If I need to obtain real and accurate kernel performance data in a production environment, which tool should I use for testing, and how should I conduct the test?

This is a memory-bound case. If the kernel time is 7.0 µs, then the equivalent bandwidth is 3–4 TB/s, which is only half of the B200’s HBM bandwidth. Could it be that this 7.0 µs is also inaccurate, and the actual kernel execution time should be shorter?

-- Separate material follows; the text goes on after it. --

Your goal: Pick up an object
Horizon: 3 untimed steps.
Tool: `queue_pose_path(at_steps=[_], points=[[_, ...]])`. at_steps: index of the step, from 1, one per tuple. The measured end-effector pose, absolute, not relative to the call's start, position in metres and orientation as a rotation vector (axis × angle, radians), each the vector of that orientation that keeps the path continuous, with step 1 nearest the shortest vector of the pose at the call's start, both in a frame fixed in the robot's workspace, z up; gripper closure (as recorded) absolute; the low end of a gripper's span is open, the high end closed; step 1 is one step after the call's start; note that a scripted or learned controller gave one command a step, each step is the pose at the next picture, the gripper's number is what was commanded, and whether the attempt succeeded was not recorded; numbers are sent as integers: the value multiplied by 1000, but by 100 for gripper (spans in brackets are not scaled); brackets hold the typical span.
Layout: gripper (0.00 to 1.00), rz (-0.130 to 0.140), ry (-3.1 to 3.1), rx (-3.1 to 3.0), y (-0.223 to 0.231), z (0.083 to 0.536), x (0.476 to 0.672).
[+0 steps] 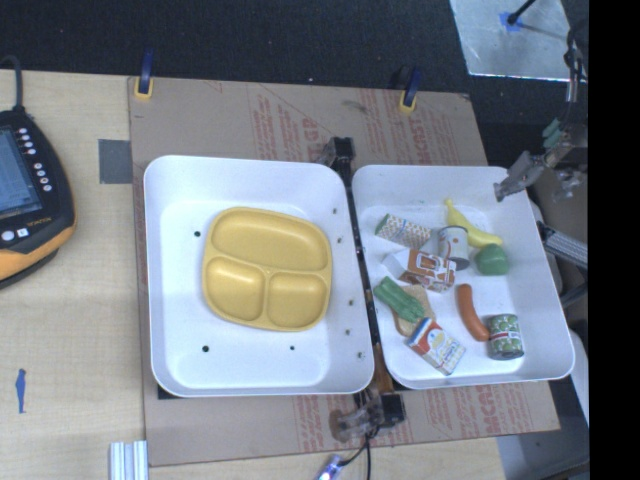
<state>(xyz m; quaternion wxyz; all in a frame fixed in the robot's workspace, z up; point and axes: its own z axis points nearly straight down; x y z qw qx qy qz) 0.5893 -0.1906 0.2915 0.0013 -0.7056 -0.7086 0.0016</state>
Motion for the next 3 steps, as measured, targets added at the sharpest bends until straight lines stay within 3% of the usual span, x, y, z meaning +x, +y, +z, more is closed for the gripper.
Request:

There are two likely reasons why the time differs:

  1. In the case of NCU the default command line option is to --cache-control=all which is going to clear all of the caches. If a previous workload (copy or kernel) had primed the caches then the data will be lost and will need to be fetched from device memory or system memory. Consider running with application replay --replay-mode=application (or app-range) and --cache-control=none
  2. NCU and NSYS capture the start timestamp and end timestamp differently which can result in 0.5 - 2 µs difference.

NCU Timestamps

  • Start Timestamp is captured by inserting a command into the command buffer to write out a timestamp prior to the grid launch command but after any additional work such as copying parameters into device memory is done. The duration will include part of the compute pipe from the hardware schedule to the compute work distributor. This can add 0.5 - 2.0 µs.
  • Stop Timestamp is after the grid completes its MEMBAR guaranteeing all memory writes have been ACK’d either at system memory or GPU L2.

NSYS Timestamps

  • The Start Timestamp is captured using different techniques:
    • If Hardware Event Trace is available on the GPU (Blackwell+) and OS (not supported on some mobile and vGPU environments at this time), then this is used. The Start Timestamp when the Compute Work Distributor launches the first CTA. This can still be 100s of cycles before the first instruction is issued.
    • Else, CUPTI will add additional instructions before the user kernel that are executed by every warp. Warp 0 will write out a timestamp to memory. This adds per warp overhead and is not used by NCU due to the impact on the performance counters.
  • The End Timestamp is captured using different technicques:
    • If Hardware Event Trace is available, then this is after the grid complete the MEMBAR.
    • Else, CUPTI will have hardware generate a timestamp after the MEMBAR completes.
    • These two should be very close.